The type of a value can depend on the value. For instance, an array may have a type `array n`

, where `n`

is the length of the array. Note that this is not the same as polymorphism.

### 3.1. \(\Pi\) type

Let \(\mathcal{U}\) be the universe of types. Let \(A\) be some type. Let \(B\) be the family of types that *vary* with \(A\). That is, \(B:A\rightarrow U\). That is, given \(a:A\), \(B(a)\) picks out a type in \(\mathcal{U}\).

Then, we can specify the type of a very specific function. This function does not have a fixed codomain. Instead, it's codomain depends on its input. So, for input \(a:A\), the codomain of this function is \(B(a)\).

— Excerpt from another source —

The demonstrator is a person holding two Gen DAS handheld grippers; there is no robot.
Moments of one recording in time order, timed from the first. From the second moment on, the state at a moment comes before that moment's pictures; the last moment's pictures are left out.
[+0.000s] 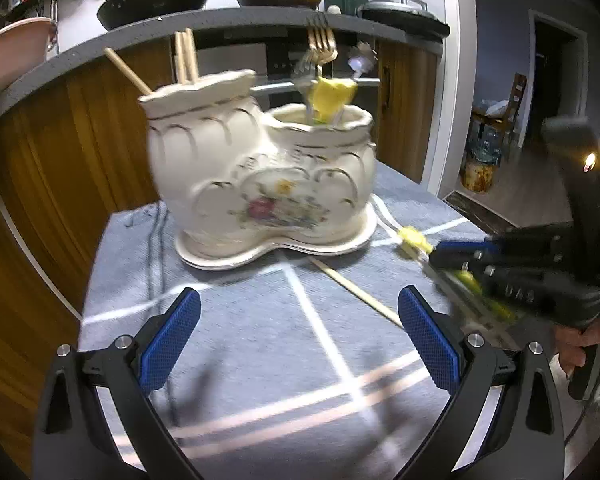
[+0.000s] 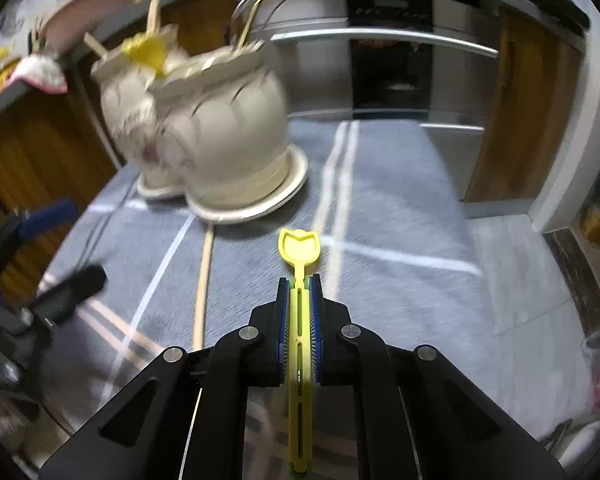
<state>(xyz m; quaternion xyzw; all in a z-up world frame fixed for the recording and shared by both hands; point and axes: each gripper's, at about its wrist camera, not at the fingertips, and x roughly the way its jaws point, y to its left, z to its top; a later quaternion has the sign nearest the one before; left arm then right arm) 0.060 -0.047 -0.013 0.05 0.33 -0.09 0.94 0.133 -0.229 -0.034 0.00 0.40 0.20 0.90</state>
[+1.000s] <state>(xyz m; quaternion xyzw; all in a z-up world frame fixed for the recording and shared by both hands) 0.093 -0.129 -0.048 0.04 0.43 -0.02 0.90 0.127 -0.282 -0.023 0.06 0.37 0.20 0.91</state>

We can write the type of such a function as: \[ \prod_{x:A}B(x) \]

So, this is the function that takes inputs of type \(A\), and, depending on the value of the input \(x\), has a return type \(B(x)\).

In the Curry-Howard correspondence (see below), this type is associated with universal quantification.

### 3.2. \(\Sigma\) type

As above, let \(\mathcal{U}\) be the universe of types. Let \(A\) be a type, and let \(B\) be a family of types \(B:A\rightarrow\mathcal{U}\).

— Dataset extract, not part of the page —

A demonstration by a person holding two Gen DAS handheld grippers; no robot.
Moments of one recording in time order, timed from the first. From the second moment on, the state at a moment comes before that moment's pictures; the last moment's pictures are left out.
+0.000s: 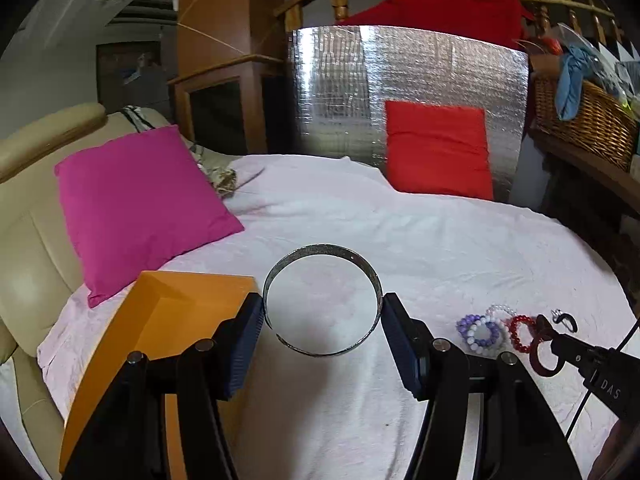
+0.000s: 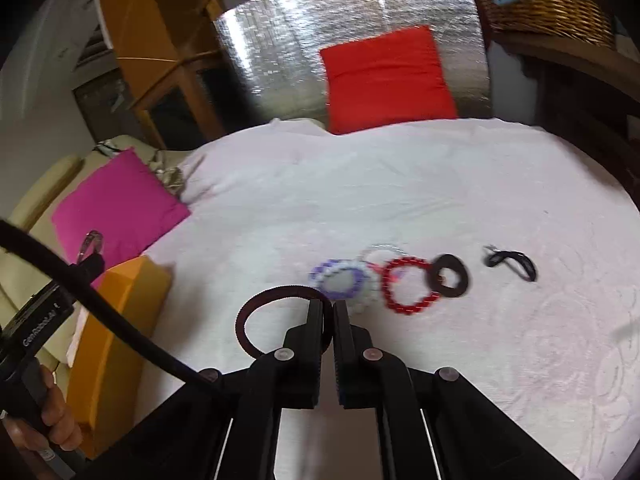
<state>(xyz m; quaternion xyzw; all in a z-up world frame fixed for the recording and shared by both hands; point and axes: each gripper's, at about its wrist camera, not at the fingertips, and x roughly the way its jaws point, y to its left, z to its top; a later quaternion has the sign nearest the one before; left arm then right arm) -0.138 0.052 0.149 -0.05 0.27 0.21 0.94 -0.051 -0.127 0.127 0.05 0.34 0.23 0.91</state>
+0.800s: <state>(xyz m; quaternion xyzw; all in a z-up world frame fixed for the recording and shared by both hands) -0.233 0.142 0.133 -0.12 0.29 0.33 0.89 -0.115 0.026 0.144 0.01 0.31 0.41 0.85</state>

Then, let's write the type of an ordered pair, where the type of the second element depends on the value of the first.

This is written as: \[ \sum_{x:A}B(x) \]

This captures the type of \((a,b)\), where the type of \(b\) depends on the value of \(a\).

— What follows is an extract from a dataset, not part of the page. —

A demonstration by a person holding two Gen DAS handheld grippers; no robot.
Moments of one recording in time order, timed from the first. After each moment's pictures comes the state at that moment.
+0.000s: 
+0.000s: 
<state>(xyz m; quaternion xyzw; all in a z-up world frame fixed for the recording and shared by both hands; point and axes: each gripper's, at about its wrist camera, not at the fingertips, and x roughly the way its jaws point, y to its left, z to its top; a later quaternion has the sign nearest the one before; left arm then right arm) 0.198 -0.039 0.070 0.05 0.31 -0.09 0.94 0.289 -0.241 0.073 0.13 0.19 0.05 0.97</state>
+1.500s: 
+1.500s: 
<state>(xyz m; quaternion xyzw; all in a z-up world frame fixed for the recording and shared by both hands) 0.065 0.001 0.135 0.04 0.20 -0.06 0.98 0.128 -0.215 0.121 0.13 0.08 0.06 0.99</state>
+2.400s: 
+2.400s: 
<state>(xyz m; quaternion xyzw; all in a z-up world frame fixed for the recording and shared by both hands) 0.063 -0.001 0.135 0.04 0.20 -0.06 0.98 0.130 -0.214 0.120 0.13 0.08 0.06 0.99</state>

In the Curry-Howard correspondence, this is associated with the existential quantifier. See below for example.

## 4. Curry-Howard correspondence

Recall that theorems have hypotheses and a conclusion. Ordinarily, a proof of a theorem is a tree where the leaves are either axioms or hypotheses, the higher nodes are combinations of the lower nodes using inference rules, and the root is the conclusion.

The Curry-Howard correspondence associates theorems with types and proof-objects with programs. In keeping with an intutionistic approach, a theorem is only proved if it is *witnessed* by a proof object.

Before going forward, let's ground ourselves in some quick parallels with an ordinary programming language. Take Java for example. In Java, a function has typed arguments and a return type. In the function body, the arguments and their types (hypotheses) are fed to other functions (other theorems) that produce values of a new return type (conclusions). Eventually, these values are used to produce a value of the return type (conclusion). If we can actually write a function that takes these arguments and gives the correct return type, then we say that the (theorem) specified by the function type has been (proved).

The following correspondence between logic and types can be drawn:

- hypotheses and propositions are types
- implication is captured by the function type \(\rightarrow\)
- theorems \(\Gamma \vdash q\) are represented represented by functions with input types that correspond to \(\Gamma\) and return types that correspond with \(q\)
- universal quantification is captured by the \(\Pi\) type. Recall that this is the type of functions from input type to dependent output type (i.e. some proposition about the input)
- existential quantification is captured by the \(\Sigma\) type. Recall that this the type of a pair of input type and output type (i.e. a proposition). This is different from the \(\Pi\) type above, because it's not the type of a function, it's just the type of a single ordered pair.

### 4.1. Example

Let's think about the proposition \(m>n\). This is true when we can find a natural number \(k\) s.t. \(m=n+k\). What does \(m>n\) look like as a type? It's a type that talks about the existence of such a \(k\). We use the \(\Sigma\) dependent type from above: \[ \sum_{k:\mathbb{N}} m = k+n \] A couple things to notice:

- Here, \(m=k+n\) is also a proposition. Recall that propositions correspond with types.
- See that \(m=k+n\) is a type that depends on the value of \(k\).

What does a proof look like? It's an instance of the above type.